2. Evaluate with real tasks:

Test with goals like "find the project lead and schedule a meeting," not just "get user."

3. Automate metrics:

Programmatically run evaluations to track success rates, token counts, and tool call frequency.

4. Let AI refactor:

Feed failed evaluation transcripts to an LLM to get suggestions for improving your tool's code.

5. Namespace tools clearly:

Use prefixes to differentiate tools, such as `jira_search_issues` vs. `github_search_issues`.

6. Return meaningful context:

Prefer human-readable names like "Jane Doe" instead of cryptic `usr_7a3b4c9` IDs.

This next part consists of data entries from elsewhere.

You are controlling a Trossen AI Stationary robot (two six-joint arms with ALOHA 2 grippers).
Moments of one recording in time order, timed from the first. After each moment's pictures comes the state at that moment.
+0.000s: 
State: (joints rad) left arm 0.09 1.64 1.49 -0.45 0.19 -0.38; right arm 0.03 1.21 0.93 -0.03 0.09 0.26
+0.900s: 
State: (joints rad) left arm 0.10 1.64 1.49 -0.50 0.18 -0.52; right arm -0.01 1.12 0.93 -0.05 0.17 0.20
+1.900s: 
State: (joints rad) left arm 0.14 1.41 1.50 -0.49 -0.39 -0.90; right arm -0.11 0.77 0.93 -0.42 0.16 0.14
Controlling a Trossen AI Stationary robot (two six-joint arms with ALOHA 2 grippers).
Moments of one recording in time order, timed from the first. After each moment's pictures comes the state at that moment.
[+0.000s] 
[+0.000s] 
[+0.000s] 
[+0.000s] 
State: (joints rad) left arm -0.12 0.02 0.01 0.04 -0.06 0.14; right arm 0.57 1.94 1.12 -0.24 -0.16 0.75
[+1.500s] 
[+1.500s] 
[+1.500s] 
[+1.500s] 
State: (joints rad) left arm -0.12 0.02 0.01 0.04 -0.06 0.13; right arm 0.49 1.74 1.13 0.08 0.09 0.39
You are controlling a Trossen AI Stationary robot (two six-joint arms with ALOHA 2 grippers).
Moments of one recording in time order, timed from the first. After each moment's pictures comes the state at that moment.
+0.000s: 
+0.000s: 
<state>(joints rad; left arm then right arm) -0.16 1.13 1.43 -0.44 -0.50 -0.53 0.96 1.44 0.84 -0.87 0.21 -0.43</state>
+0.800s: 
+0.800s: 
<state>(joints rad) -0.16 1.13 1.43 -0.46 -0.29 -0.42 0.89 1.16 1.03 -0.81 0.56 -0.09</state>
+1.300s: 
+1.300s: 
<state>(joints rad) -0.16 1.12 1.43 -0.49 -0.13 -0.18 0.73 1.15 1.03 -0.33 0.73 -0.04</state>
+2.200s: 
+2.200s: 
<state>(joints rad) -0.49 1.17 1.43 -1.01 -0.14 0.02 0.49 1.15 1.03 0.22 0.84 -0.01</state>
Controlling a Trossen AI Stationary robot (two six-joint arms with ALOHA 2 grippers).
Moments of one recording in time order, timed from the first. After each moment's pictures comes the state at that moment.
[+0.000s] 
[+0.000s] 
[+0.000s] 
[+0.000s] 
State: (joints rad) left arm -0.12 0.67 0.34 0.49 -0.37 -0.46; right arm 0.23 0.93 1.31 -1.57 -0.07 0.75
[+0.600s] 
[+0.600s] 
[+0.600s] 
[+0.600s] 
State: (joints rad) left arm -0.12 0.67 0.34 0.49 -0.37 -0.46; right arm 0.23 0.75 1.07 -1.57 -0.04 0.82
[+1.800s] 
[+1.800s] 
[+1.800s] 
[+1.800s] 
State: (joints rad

7. Enforce token efficiency:

Implement pagination and filtering for tools that can return long lists of results.

8. Make errors helpful:

Instead of `Invalid input`, return `Error: Missing 'user_id'. Example: search(user_id=12345)`.

9. Guide with messages:

If output is cut, guide with "Showing 10 of 100 results. Use the 'page' parameter for more."

10. Use unambiguous parameter names:

Use `user_email` or `user_id` instead of a generic `user` parameter.

11. Define formats explicitly:

In parameter descriptions, specify requirements like "Date must be in YYYY-MM-DD format."

12. Provide examples in descriptions:

Add an `Example: search_query='status:open'` to the parameter's help text.